Leopold Carl Muller, 1857

Leopold Carl Muller, 1857

”People have always endowed their gods with human frailties, and thus these deities had to be appeased with the best of their possessions: the fruits of the field, the fatted calf, and even human beings. The fertility cult in particular existed in all ancient civilizations. The great Mother Goddess appears under different names such as Mylitta, Isis, Ashtoreth, Astarte, Ishtar, Aphrodite, Venus, Bhagvati, Parvati and Ceres. The function of these goddesses was reproductive, not just in the limited sense of human beings, but in the greater sense of the planet itself. They ensured the cycle of the seasons which regulated the growth of crops. They were responsible for the increase of livestock and the perpetuation of the race. The well being of the city and the countryside depended upon the goodwill of the regional mother goddess. None of these goddesses were celibate because it ran counter to their function. Neither were her priestesses necessarily expected to be celibate. Since the reproductive functions of the goddess were symbolized in the human female’s reproductive organs, it must have seemed very natural to give the goddess the gift of a girl’s service and virginity.”

It is often thought that the Dance Of The Seven Veils is a traditional dance from the Middle East, based on a story about Ishtar leaving a veil behind at each of seven gates as she descended to the underworld. This may be inaccurate. Playwright  Oscar Wilde may be the culprit for the Seven Veils myth. In 1896 he wrote a popular play about Salome and her lovers. Richard Strauss then took the idea and composed an operatic creation that had Salome stripping her veils for King Herod. Hollywood and Broadway made Salome and the dance of the seven veils a household term as early as 1903 when Maud Allen, played the part of Salome. In New York, a modern dancer named Isadora Duncan was experimenting with flowing scarves and large pieces of fabric around the same time. All these instances together helped to create the “Seven Veils” mystique.

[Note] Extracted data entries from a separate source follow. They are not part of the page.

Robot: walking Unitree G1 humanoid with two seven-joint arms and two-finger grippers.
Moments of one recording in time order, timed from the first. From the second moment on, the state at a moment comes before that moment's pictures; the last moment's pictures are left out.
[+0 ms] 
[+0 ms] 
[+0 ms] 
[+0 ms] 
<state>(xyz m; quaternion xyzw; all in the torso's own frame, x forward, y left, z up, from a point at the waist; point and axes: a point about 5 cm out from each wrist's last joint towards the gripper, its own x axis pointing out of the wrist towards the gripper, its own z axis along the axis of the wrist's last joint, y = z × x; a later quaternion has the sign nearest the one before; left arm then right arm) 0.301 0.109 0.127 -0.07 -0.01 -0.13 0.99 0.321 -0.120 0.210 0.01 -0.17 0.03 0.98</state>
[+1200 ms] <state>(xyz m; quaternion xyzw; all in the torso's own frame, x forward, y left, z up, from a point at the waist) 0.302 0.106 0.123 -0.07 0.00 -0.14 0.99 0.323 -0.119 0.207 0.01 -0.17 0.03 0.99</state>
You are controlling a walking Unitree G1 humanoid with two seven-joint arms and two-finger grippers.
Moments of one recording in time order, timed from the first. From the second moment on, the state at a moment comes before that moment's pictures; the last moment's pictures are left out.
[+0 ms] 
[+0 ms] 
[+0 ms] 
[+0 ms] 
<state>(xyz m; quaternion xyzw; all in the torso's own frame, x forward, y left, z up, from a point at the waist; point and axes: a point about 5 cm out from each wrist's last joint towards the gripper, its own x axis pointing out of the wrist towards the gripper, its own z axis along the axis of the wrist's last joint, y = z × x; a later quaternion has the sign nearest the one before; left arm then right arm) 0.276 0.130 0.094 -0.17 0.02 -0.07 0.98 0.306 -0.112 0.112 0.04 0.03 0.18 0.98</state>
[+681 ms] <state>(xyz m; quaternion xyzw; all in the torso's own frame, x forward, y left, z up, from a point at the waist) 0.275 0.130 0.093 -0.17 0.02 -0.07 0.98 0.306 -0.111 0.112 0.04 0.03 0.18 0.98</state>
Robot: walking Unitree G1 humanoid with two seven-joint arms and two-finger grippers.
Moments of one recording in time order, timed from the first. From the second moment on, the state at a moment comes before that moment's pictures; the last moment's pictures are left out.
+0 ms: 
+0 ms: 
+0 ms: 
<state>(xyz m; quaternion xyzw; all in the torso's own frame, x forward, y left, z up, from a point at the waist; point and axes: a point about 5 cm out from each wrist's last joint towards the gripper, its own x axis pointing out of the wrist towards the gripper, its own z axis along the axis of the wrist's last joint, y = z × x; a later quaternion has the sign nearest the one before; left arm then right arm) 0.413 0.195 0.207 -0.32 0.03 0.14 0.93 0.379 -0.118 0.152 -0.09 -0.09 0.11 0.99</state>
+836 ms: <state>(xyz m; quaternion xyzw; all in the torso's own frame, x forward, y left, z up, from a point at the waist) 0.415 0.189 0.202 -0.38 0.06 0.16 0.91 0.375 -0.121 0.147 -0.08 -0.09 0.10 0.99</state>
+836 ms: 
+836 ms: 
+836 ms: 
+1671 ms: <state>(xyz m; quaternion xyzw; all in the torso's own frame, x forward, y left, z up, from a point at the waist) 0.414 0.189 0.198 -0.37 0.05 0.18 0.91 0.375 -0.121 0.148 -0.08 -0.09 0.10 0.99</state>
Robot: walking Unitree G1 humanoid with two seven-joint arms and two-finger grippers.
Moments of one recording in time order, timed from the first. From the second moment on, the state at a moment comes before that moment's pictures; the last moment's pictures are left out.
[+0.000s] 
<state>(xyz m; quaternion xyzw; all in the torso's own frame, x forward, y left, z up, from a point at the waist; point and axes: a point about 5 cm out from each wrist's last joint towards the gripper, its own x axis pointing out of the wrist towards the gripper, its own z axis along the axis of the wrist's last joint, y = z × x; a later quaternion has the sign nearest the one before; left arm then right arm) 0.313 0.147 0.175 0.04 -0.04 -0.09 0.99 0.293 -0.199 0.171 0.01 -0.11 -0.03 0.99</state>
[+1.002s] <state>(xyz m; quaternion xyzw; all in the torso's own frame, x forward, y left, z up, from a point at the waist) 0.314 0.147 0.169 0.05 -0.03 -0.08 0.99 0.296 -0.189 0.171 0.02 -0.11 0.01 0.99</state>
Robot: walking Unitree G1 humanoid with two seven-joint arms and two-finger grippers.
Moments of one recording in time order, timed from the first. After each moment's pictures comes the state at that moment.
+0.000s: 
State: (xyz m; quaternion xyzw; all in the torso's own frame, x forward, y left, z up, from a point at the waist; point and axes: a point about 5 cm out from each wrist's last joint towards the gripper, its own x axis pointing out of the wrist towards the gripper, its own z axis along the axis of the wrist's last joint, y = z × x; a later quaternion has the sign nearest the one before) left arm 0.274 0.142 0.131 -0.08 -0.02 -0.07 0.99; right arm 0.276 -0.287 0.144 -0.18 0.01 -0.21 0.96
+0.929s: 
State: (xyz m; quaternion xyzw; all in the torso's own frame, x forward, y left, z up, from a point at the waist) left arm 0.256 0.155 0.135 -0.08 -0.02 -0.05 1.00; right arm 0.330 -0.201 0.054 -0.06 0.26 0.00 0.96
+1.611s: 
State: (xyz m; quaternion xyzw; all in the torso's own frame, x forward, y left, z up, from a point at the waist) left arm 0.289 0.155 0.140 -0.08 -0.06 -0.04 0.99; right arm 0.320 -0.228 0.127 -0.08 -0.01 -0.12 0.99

The belly dance has gone through many changes over the centuries and has often enough in the past been the object of official condemnation and restriction, especially in the Middle East. It has been vulgarized and chastened in return. Its name has been euphemized. But since its continuing popularity in its various forms has never depended on government funding, especially in Egypt, it has survived because it arises from something in the spirit that goes deeper than political and cultural policy.